Another event back in face-to-face mode, the Scottish Combinatorics Conference took place this week at the University of Strathclyde in Glasgow, organised by David Bevan and other members of the combinatorics group. Glasgow is a bus ride from St Andrews, so we get there for free, courtesy of the Scottish government. The bus might give you a slightly distorted idea about the relative proportions of Scotland: the journey takes 2 hours and 50 minutes, of which 2 hours is spent crossing the Kingdom of Fife.
It is a 2-day meeting; each day had a number of invited speakers and a smaller number of PhD student presentations. The highlight on the first day was a talk by Ciaran McCreesh from Edinburgh, with the intriguing title “Is your combinatorial search algorithm telling you the truth?” The answer is “Not always” in the case of some of the major programs in this area; he found some gave wrong answers with a frequency of about 1 in 10000, worryingly high. What to do about this? Two traditional answers are to use provably correct software (impossible at present for programs of this size and complexity) or extensive software testing (which has been done in this case without success – you only find the bugs you are looking for). He proposed a third approach. As the program finds solutions or shows they don’t exist, it also provides a proof of this result, which can be fed to a checker along with the output. He spent some time on the satisfiability problem for formulae in disjunctive normal form, where such proof tools include unit propogation and resolution. For more general cases he proposes using integer variables with the values 0 and 1 only in place of Boolean variables, and replacing Boolean expressions by linear constraints, when cutting plane methods can be used. It is important that the methods used should be simple to check, so that issues of correctness of the checking program don’t arise. He claims that this method should be independent even of dodgy operating systems and random hardware errors.
(Subsequently João Araújo sent me a link to slides of a talk by Curtis Bright, who has been thinking along similar lines.)
A similar theorem, in a more specific situation, was picked up by Ruth Hoffmann in a talk about speeding up algorithms for hard problems between subgraph isomorphism and largest common subgraph. Her technique was to take a suitable homomorphic image of the graphs in question, augmented with some numerical data, so that the problem is easier to solve in the images and solutions there give information about solutions in the preimages.
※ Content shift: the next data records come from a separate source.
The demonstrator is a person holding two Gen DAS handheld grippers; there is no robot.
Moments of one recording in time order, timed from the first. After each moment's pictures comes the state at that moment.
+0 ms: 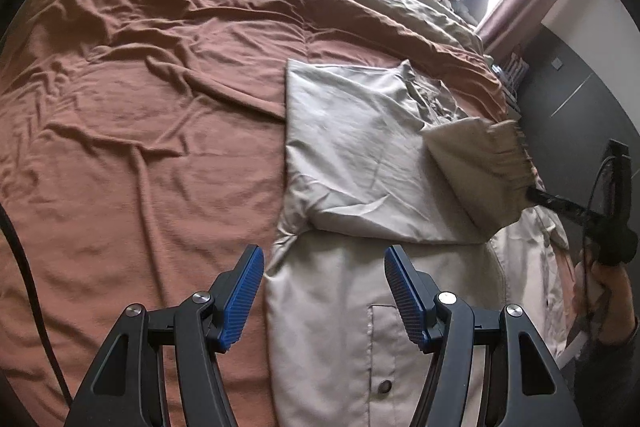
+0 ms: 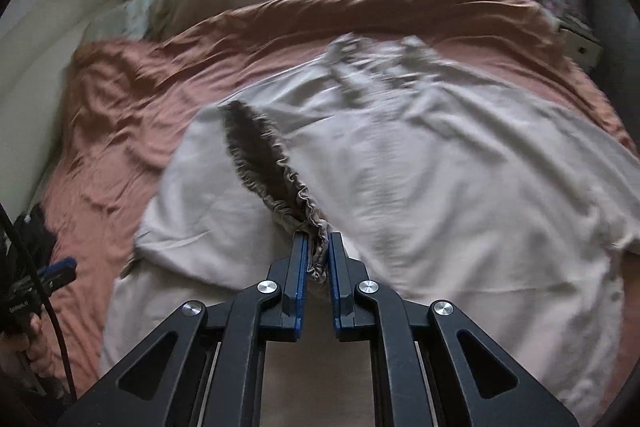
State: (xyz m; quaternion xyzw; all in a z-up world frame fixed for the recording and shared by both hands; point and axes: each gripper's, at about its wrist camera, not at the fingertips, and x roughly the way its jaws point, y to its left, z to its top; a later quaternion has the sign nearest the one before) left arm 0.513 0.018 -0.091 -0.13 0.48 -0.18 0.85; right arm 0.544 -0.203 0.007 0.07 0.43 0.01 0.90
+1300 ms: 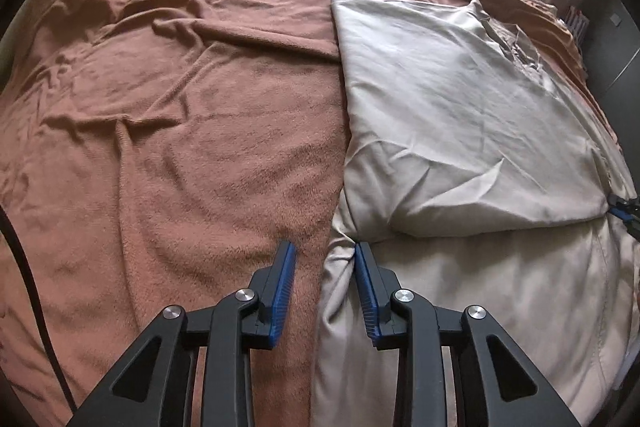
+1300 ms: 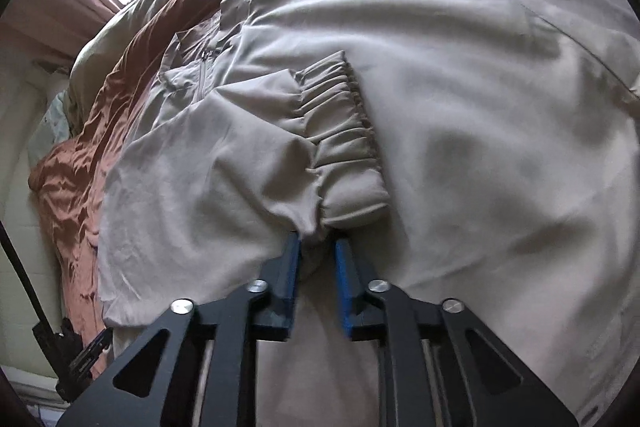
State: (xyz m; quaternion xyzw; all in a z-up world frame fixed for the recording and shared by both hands) left arm 0.560 -0.010 -0.173 -0.03 0.54 -0.08 0.84; right arm 0.549 -0.353 -0.086 0.29 0.47 -0.05 0.83
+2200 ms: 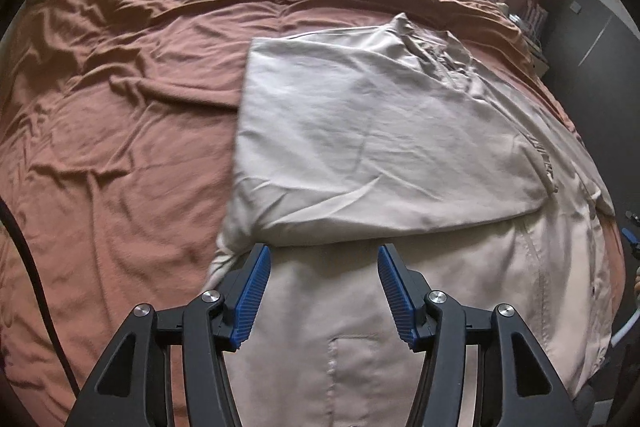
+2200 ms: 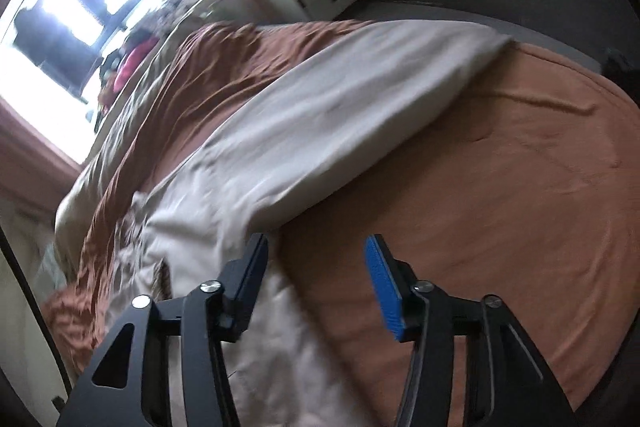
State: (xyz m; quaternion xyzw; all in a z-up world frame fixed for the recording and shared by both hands) left arm 0.540 -0.079 -0.113 -0.02 0.51 -0.14 0.85; right arm 0.331 -0.546 -0.038 0.39 0.30 -0.22 0.84
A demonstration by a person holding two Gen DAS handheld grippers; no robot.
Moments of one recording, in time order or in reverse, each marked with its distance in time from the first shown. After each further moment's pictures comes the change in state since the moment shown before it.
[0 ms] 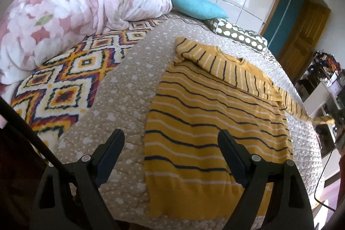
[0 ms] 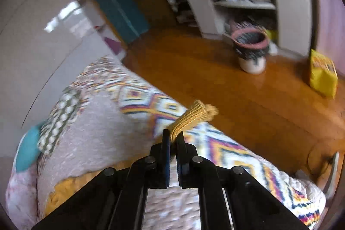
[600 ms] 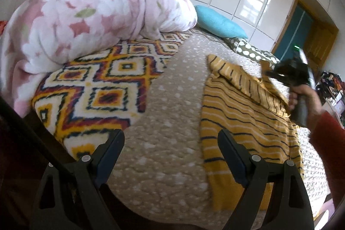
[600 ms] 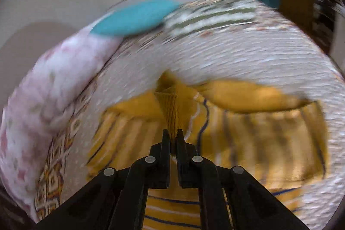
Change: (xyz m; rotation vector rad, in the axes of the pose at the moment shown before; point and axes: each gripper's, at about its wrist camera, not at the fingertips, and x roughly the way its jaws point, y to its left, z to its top) left arm -0.025 0.088 -0.008 -0.096 -0.089 0.046; right arm 0.007 0.414 -0.293 -0.642 0.357 0.453
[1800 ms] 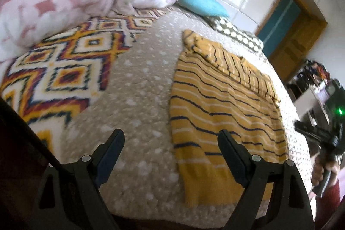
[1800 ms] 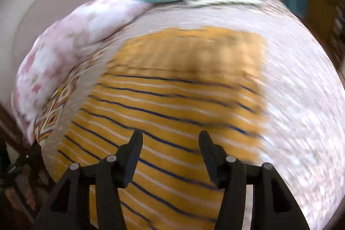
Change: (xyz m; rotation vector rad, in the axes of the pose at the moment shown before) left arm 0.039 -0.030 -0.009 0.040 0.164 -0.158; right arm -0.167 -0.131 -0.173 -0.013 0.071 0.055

The goal is to have an add-on which is independent of the algorithm used to solve the problem, and so can potentially speed up any algorithm.
Torsten Mütze told us two weeks ago about a construction of Hamiltonian cycles in the Kneser graphs. This time he left that to his student Namrata, and instead told us about a much more general technique. His Algorithm J works on any class of permutations which form a “zigzag language”, or indeed any class of objects which can be encoded as a zigzag language of permutations: this includes such varied objects as pattern-avoiding permutations, rectangulations, lattice congruences on the weak order, elimination trees, acyclic orientations, and more. HIs second algorithm P works on bitstrings, and again works on many related classes, but time didn’t permit a detailed description of this.
After dinner at the Italian Kitchen, we came back for another very interesting day. The talks of Bishal Deb and Natasha Blitvič, notionally on completely different things (Laguerre digraphs and combinatorial moment sequences), described the same 14(!)-variable generating function enumerating permutations with respect to 14 different “statistics” on permutations. Robert Brignall’s talk overlapped these, on well-quasi-ordered permutation classes. The expectation is that a well-quasi-ordered class (one containing no infinite antichain) will have a better-bahaved enumeration function, but actually the picture is a bit more complicated than that.
Jess Enright combined two of her interests (cops-and-robbers games, and treewidth of graphs) to consider cops-and-robbers on multilayer graphs. A multilayer graph is simply one whose edge set is the union of a collection of “layers”; she took the rule that cops are confined to a single layer but robbers can move anywhere. She showed us many examples, the message being that virtually any plausible conjecture is false. (Some time ago, we had a “Discrete Mathematics and Big Data” day at St Andrews, where Simon Dobson talked about modelling London as a multilayer network: you can walk, or take the Tube. He was using real data from Oyster cards on the Tube.)
A model of random graphs where you add an edge at a time is by now “classical”, having been introduced by Erdős and Rényi in the 1950s. Dan Threlfall gave us a similar take on random permutations, where you instead compose with one inversion at a time, and computing thresholds for properties such as pattern containment.